Computer security firm McAfee also expects more malware to be developed to attack mobile devices and apps in 2013.


U.S. Defense Secretary Leon Panetta is more concerned about highly sophisticated attacks on infrastructure that "could be as destructive as the terrorist attack on 9/11."


"We know that foreign cyber actors are probing America's critical infrastructure networks. They are targeting the computer control systems that operate chemical, electricity and water plants and those that guide transportation throughout this country," he said in October.


Intellectual property can be stolen, bought or demanded as a quid pro quo for market access. The U.S. intelligence community believes China or Chinese interests are employing all three methods in an effort to close the technology gap.


In the waning days of 2012, the interagency Committee on Foreign Investment in the United States said "there is likely a coordinated strategy among one or more foreign governments or companies to acquire U.S. companies involved in research, development, or production of critical technologies."


It did not name the country in its unclassified report but separately noted a growing number of attempts by Chinese entities to buy U.S. companies.


Who will be soccer's next 'perfect machine'?



There's room for two less serious challenges in 2013. One is whether any football team, in Spain or beyond, can beat Barcelona and its inspirational goal machine Lionel Messi, who demolished a record that had stood since 1972 for the number of goals scored in a calendar year. (Before Glasgow Celtic fans start complaining, let's acknowledge their famous win against the Spanish champions in November.)
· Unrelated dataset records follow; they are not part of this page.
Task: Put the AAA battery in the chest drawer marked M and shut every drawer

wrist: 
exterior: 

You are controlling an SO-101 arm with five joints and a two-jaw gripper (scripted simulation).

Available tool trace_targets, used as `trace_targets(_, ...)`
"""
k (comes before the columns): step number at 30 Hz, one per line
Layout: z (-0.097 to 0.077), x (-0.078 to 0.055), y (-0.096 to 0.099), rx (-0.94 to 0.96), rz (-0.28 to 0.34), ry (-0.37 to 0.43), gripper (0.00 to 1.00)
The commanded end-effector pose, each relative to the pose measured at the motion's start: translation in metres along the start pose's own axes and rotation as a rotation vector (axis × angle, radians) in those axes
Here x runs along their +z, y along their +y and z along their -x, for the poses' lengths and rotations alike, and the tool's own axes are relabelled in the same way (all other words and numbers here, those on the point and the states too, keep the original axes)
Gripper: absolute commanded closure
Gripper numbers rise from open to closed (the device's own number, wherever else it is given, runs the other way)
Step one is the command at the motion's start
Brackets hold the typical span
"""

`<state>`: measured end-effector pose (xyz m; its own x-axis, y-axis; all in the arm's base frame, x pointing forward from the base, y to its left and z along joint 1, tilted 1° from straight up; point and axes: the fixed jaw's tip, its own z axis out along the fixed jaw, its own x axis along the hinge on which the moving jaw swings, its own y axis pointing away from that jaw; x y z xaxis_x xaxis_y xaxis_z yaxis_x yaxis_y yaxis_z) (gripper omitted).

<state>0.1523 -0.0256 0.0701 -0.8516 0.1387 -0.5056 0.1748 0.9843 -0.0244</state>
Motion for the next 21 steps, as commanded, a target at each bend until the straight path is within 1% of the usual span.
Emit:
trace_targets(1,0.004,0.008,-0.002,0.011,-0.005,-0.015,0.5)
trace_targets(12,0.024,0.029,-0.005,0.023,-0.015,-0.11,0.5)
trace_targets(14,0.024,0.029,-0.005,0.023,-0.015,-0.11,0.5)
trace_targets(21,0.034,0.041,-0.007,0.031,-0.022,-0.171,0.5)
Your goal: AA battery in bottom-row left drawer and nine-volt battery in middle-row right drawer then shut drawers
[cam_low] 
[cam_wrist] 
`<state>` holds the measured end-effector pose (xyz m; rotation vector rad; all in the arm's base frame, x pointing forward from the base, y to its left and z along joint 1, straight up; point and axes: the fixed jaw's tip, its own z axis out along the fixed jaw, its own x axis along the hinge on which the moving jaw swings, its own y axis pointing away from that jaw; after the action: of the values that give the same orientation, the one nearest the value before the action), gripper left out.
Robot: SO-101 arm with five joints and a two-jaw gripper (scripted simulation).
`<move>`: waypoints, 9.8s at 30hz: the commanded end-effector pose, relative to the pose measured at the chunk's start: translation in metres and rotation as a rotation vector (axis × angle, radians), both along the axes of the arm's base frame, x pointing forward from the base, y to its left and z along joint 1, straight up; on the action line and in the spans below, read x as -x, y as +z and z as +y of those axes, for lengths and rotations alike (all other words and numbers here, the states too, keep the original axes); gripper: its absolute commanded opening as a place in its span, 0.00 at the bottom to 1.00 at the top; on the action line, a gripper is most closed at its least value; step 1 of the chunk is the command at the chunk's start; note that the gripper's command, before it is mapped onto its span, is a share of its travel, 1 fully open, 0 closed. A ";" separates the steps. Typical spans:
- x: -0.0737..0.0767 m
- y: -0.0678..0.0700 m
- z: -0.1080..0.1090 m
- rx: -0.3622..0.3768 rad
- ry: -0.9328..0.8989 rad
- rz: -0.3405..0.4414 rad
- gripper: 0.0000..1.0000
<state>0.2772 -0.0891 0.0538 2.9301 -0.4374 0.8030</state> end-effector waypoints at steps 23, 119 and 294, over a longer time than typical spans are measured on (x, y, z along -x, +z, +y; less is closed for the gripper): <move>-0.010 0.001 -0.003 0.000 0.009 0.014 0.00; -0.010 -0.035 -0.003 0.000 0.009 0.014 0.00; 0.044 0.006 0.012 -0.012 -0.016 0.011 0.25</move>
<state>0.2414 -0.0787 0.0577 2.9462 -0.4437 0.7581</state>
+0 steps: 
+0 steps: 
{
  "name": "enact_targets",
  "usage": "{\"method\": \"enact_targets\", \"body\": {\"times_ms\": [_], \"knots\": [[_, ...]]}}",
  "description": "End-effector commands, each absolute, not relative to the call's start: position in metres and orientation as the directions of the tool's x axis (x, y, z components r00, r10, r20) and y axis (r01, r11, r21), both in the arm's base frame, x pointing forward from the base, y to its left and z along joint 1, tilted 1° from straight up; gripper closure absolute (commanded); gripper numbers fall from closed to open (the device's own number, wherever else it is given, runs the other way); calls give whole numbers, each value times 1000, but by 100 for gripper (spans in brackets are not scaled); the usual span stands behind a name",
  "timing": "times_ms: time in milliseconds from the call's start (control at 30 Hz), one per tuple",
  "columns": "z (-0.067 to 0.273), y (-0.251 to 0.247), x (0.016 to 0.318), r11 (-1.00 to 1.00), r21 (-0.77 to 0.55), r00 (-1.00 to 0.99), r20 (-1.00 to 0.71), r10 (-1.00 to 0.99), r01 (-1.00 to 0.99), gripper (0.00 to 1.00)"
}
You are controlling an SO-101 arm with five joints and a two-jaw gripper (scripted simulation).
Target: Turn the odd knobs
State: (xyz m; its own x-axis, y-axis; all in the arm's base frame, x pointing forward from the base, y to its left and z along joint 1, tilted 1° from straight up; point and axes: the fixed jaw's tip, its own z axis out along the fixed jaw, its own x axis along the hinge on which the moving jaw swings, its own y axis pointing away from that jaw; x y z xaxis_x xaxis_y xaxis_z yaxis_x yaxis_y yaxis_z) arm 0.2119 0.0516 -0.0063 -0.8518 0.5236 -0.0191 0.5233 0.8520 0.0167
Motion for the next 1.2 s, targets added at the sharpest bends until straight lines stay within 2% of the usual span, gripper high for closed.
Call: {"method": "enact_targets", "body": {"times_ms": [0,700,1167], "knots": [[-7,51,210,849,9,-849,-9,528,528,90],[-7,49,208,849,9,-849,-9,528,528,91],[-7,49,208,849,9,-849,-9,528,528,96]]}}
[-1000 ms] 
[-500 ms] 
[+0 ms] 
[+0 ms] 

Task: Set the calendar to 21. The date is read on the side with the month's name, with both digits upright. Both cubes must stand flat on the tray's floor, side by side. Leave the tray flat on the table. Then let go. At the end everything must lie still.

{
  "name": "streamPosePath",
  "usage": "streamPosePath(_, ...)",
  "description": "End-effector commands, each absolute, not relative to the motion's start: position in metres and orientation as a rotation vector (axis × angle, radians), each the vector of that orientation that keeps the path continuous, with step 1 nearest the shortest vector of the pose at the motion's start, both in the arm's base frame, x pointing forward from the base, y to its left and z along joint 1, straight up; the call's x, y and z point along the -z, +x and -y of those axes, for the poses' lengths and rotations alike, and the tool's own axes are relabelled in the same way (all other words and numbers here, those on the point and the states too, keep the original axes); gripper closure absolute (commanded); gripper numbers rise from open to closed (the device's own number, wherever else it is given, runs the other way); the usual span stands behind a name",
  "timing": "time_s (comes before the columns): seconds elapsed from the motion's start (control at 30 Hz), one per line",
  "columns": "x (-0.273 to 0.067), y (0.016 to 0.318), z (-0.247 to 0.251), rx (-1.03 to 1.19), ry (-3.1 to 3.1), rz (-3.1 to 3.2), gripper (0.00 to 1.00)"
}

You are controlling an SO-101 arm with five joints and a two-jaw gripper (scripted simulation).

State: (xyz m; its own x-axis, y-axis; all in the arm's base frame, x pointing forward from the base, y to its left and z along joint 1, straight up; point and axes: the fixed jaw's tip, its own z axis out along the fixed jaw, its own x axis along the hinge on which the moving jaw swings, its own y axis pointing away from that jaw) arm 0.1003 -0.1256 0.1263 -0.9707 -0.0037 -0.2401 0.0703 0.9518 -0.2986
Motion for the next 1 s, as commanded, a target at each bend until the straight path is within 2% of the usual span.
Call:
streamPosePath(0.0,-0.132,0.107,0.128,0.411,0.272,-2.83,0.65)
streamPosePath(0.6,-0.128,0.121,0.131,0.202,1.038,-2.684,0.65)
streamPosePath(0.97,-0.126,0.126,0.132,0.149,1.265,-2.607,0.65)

Despite the ill health of club coach Tito Vilanova, "Barca" sits imperiously at the top of La Liga in Spain and is the favorite to win the world's most prestigious club trophy, the European Champions League, in 2013. AC Milan is its next opponent in a match-up that pits two of Europe's most storied clubs against each other. But as Milan sporting director Umberto Gandini acknowledges, "We face a perfect machine."


Will Gangnam give it up to something sillier?



Finally, can something -- anything -- displace Gangnam Style as the most watched video in YouTube's short history? As of 2:16 p.m. ET on December 26, it had garnered 1,054,969,395 views and an even more alarming 6,351,871 "likes."


Perhaps in 2013 the YouTube audience will be entranced by squirrels playing table tennis, an octopus that spins plates or Cistercian nuns dancing the Macarena. Or maybe Gangnam will get to 2 billion with a duet with Justin Bieber.